• [Problem requirements]
Exact repetition of the whole listing is what this exercise asks for.

• [Stored data]
>>>>>
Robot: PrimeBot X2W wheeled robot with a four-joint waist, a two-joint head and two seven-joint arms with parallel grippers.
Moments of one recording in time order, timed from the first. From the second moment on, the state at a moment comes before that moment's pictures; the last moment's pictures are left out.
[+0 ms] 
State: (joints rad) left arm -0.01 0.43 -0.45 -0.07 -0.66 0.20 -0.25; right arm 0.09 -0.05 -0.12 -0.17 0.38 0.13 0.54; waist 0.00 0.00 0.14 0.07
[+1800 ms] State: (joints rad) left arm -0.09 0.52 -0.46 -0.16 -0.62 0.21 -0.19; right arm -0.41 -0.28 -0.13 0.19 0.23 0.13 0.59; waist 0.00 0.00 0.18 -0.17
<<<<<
• [Expected output]
Robot: PrimeBot X2W wheeled robot with a four-joint waist, a two-joint head and two seven-joint arms with parallel grippers.
Moments of one recording in time order, timed from the first. From the second moment on, the state at a moment comes before that moment's pictures; the last moment's pictures are left out.
[+0 ms] 
State: (joints rad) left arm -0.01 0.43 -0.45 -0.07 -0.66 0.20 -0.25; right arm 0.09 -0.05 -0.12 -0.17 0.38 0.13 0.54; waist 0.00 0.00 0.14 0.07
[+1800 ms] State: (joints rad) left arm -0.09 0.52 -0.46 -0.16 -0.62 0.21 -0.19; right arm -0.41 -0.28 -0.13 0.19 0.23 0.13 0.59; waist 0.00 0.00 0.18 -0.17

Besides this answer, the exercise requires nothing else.